* [REQUIRED ACTION]: Every record below should be printed exactly as given.

* [RECORDS FOR THIS TASK]:
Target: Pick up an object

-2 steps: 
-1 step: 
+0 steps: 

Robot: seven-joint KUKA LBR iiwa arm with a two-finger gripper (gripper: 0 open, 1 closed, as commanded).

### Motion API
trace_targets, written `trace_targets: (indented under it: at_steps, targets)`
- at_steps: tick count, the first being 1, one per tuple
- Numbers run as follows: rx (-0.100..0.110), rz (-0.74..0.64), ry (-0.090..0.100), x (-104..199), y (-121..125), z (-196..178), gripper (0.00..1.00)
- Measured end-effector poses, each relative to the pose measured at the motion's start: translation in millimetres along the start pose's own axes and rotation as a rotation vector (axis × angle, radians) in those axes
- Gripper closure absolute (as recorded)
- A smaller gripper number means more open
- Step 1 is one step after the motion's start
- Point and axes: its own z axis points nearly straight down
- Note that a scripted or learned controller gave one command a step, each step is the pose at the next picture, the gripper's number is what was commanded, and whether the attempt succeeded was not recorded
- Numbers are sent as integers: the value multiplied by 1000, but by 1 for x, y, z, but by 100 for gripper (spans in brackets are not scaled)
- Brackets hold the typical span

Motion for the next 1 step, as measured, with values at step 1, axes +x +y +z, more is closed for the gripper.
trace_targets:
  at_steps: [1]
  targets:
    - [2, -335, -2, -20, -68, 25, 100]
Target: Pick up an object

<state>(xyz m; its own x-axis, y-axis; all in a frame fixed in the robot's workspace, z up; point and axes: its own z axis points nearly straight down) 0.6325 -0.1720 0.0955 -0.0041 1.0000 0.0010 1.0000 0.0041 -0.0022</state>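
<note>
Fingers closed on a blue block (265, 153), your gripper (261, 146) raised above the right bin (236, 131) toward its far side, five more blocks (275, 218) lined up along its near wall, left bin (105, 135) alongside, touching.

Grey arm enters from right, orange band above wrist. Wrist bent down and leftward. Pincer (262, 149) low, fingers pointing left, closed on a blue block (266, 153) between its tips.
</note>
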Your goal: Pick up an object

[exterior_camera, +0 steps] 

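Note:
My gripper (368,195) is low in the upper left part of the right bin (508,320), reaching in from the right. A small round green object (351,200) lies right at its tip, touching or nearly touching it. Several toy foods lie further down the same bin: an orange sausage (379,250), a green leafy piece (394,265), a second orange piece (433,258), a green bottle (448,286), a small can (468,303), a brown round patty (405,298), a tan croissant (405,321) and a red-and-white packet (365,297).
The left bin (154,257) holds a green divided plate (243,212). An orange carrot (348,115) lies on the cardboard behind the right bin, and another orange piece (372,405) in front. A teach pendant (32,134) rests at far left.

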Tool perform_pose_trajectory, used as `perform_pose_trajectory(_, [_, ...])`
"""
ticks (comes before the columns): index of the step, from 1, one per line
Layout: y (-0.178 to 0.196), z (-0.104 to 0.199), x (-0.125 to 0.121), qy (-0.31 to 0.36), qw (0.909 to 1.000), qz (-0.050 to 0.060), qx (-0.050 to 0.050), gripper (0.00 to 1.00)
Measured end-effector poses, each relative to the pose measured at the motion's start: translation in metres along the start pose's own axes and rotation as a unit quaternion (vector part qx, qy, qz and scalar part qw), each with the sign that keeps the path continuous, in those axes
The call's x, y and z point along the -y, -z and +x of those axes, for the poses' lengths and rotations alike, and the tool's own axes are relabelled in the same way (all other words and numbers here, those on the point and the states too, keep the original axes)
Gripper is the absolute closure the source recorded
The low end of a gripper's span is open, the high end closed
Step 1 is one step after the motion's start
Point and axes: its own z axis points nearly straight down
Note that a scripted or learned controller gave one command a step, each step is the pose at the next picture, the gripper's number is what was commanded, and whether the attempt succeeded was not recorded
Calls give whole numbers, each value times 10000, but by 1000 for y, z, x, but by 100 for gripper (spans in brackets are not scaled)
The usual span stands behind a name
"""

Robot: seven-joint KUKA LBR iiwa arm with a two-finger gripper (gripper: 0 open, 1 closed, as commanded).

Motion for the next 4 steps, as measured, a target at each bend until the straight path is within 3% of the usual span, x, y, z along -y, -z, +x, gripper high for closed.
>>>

* [WRITTEN REPLY]:
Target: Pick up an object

-2 steps: 
-1 step: 
+0 steps: 

Robot: seven-joint KUKA LBR iiwa arm with a two-finger gripper (gripper: 0 open, 1 closed, as commanded).

### Motion API
trace_targets, written `trace_targets: (indented under it: at_steps, targets)`
- at_steps: tick count, the first being 1, one per tuple
- Numbers run as follows: rx (-0.100..0.110), rz (-0.74..0.64), ry (-0.090..0.100), x (-104..199), y (-121..125), z (-196..178), gripper (0.00..1.00)
- Measured end-effector poses, each relative to the pose measured at the motion's start: translation in millimetres along the start pose's own axes and rotation as a rotation vector (axis × angle, radians) in those axes
- Gripper closure absolute (as recorded)
- A smaller gripper number means more open
- Step 1 is one step after the motion's start
- Point and axes: its own z axis points nearly straight down
- Note that a scripted or learned controller gave one command a step, each step is the pose at the next picture, the gripper's number is what was commanded, and whether the attempt succeeded was not recorded
- Numbers are sent as integers: the value multiplied by 1000, but by 1 for x, y, z, but by 100 for gripper (spans in brackets are not scaled)
- Brackets hold the typical span

Motion for the next 1 step, as measured, with values at step 1, axes +x +y +z, more is closed for the gripper.
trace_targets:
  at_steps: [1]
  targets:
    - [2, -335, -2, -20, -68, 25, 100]
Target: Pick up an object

<state>(xyz m; its own x-axis, y-axis; all in a frame fixed in the robot's workspace, z up; point and axes: its own z axis points nearly straight down) 0.6325 -0.1720 0.0955 -0.0041 1.0000 0.0010 1.0000 0.0041 -0.0022</state>
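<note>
Fingers closed on a blue block (265, 153), your gripper (261, 146) raised above the right bin (236, 131) toward its far side, five more blocks (275, 218) lined up along its near wall, left bin (105, 135) alongside, touching.

Grey arm enters from right, orange band above wrist. Wrist bent down and leftward. Pincer (262, 149) low, fingers pointing left, closed on a blue block (266, 153) between its tips.
</note>
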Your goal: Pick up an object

[exterior_camera, +0 steps] 

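Note:
My gripper (368,195) is low in the upper left part of the right bin (508,320), reaching in from the right. A small round green object (351,200) lies right at its tip, touching or nearly touching it. Several toy foods lie further down the same bin: an orange sausage (379,250), a green leafy piece (394,265), a second orange piece (433,258), a green bottle (448,286), a small can (468,303), a brown round patty (405,298), a tan croissant (405,321) and a red-and-white packet (365,297).
The left bin (154,257) holds a green divided plate (243,212). An orange carrot (348,115) lies on the cardboard behind the right bin, and another orange piece (372,405) in front. A teach pendant (32,134) rests at far left.
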
Tool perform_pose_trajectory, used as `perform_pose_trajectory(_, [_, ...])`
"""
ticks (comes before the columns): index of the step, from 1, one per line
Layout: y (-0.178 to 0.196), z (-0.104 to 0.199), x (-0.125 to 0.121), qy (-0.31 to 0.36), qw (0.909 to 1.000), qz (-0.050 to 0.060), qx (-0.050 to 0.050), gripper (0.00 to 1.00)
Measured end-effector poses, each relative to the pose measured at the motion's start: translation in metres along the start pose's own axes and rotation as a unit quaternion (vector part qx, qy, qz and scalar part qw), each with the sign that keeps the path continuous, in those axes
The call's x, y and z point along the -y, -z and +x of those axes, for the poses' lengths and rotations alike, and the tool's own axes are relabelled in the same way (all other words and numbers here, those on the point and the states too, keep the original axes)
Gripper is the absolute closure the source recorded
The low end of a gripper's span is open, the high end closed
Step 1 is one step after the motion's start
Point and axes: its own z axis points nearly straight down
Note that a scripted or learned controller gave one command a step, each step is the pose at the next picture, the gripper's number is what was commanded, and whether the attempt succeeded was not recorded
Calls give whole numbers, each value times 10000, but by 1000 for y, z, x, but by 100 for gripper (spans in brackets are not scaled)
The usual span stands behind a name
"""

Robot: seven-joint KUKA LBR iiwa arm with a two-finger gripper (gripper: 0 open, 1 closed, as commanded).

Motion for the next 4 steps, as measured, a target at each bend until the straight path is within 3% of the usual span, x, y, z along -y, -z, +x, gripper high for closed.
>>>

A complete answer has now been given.